A tear of relief sprang to life on my cold cheeks. Still laughing, still holding me close by the collar of his own coat, he raised one hand to tenderly thumb it away. I closed my eyes to avoid showing him inside me; but I felt his presence, his touch. He was not going anywhere.
“Hey.” He whispered. I hesitantly opened my lids to see his breath on the air. He placed a gentle kiss on my lips, and the warmth flooded me, staying even after he withdrew to look at me again.
His smile was new. It was mine. “So, what does your datebook say about tonight?”
I smiled back. “It’s Autumn.” With all it’s joyously colorful experiences. “Autumn in New York.”

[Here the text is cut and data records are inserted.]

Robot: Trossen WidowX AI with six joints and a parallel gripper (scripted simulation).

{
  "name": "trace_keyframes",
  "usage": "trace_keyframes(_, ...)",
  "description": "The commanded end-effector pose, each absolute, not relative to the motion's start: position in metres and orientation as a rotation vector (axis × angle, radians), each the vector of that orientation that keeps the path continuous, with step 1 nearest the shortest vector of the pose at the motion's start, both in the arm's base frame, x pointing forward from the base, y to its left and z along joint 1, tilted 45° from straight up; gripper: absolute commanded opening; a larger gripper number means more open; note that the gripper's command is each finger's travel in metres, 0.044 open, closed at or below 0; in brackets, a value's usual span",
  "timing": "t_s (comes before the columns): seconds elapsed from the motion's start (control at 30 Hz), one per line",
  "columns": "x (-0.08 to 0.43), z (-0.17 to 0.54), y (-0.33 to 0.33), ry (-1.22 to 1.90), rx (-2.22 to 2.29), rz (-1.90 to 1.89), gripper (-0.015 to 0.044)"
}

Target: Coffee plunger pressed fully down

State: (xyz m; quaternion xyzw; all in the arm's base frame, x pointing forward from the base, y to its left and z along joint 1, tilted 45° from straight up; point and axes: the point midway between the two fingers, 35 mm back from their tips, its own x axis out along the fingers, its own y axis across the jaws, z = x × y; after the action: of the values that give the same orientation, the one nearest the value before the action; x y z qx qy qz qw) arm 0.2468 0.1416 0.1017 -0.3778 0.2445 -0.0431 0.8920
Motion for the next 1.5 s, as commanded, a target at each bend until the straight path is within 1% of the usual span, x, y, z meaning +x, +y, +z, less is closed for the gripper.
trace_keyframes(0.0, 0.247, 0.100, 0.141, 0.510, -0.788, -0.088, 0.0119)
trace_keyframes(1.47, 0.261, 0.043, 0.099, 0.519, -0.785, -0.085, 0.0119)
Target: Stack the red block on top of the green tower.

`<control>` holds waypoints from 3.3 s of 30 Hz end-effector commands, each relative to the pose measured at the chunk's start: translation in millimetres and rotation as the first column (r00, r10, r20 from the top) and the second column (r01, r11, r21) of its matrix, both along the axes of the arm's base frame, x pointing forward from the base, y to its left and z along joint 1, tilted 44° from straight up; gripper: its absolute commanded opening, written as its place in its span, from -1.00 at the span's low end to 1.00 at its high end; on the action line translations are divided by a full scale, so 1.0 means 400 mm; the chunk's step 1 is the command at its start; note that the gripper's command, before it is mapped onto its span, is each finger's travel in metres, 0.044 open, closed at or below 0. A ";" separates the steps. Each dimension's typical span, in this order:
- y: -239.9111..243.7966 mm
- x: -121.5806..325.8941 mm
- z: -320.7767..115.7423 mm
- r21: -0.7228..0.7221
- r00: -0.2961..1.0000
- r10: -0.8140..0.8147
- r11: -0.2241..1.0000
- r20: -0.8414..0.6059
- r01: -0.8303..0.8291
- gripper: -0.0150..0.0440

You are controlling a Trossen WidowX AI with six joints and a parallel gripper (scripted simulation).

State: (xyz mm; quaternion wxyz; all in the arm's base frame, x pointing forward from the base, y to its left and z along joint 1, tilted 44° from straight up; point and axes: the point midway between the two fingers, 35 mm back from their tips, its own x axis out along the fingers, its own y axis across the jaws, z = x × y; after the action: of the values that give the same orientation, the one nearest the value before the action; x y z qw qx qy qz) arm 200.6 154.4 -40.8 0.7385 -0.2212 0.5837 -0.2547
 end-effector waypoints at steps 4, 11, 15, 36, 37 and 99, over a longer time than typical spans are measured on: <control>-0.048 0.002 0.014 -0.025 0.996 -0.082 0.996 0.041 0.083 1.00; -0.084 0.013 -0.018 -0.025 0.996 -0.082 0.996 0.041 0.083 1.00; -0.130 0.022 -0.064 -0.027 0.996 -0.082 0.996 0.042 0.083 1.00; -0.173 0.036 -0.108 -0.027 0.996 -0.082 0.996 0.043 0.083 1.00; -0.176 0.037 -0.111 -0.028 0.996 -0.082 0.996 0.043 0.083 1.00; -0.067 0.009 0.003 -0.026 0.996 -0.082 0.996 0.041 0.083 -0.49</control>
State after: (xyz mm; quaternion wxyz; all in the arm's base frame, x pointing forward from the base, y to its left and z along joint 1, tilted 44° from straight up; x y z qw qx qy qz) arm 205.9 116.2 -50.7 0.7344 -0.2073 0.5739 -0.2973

And Frankly, My Dear… that’s all she wrote!
Aug 31, 2011 |
by Molly Jo Realy @MollyJoRealy
When I get to New York
It will be in the fall
When the leaves turn red and gold and yellow
And drop precariously all around.
When the crisp air carries
A promise of change
I will arrive on a train
Through Grand Central Station
And before I even enter the City
I will shop
And eat
And people-watch.
I will take a yellow taxi cab
To Central Park
And run along the paths
Before I buy a bag of roasted nuts
And sit on a green bench
To enjoy the sights, sounds, and smells.
I will think of the movies
And the songs
And the stories
That have filled my head and heart
With such wanderlust
That brings me there.
I will wait until the sun sets
And make my way
To Broadway
Where I will stand on the sidewalk
With arms open wide
And voice lifted high
And people will stare at me
But most will smile and applaud
In understanding.
I will quiet myself as I enter
The theatre
And hum quietly along
As I take it all in
And vicariously live a musical.
I will find a street vendor
For exhaust-flavored hot dogs and coffee
And stroll through the streets
Through the night
Until I find myself
Like Holly Golightly
Looking through early morning windows
At Tiffany’s
And their beautiful blue boxes.
I’ll lay my head on a pillow
At the Plaza
And wake to look over
The City that Never Sleeps.
I’ll walk underground
And ride the metal beasts
Of the Subway
From one end to the other.
I’ll go to Yankee Stadium
And cheer out loud
For my team.
I’ll ride the ferry
To Ellis Island
And remember how this Great Country
Was, is, and will be.
I’ll tread lightly at the Library
And smell pages and pages
Of History
Fantasy, Reality, and Life.
I’ll stroll through the Village
And eat treats unheard of
And pretend I belong in Soho
If just for the day.
I’ll skate at Rockefeller Center
And laugh when I fall down.
When the lights come to life
I’ll find myself exiting
The elevator on top
Of the Empire State Building
And again I’ll sing songs
While holding my breath
As I look over the expanse
And make more dreams
Than I knew I could hold inside me.
I’ll awake with my muses
Flying rapidly about
Onto paper and thoughts
And take myself to the MoMA
To let it all in
And let myself out.
I’ll sit on a bench
And instead of writing
I’ll look around
Until
I’ll close my eyes and see it all
I’ll open my ears and hear whispers
I’ll speak later, when I find my words.
I’ll walk in a daze
Down 34th Street
And find myself
In the miracles of Macy’s
And all it has to offer.
I’ll listen to street musicians
And tap my tennis shoes to the beat
Until my dancing feet
Take me
To Times Square
Where
In the midst of possibly everything
I will finally just stop
And stand there
In awe
Of neon lights
And honking horns
And tourists
Just like me.
I will buy me a keychain
And a statue of the Statue.
Then I will make my way
Home
And write it all out
As bits and pieces
Come back to me
Until
I
Come back
To it.
And Frankly, My Dear… that’s all she wrote!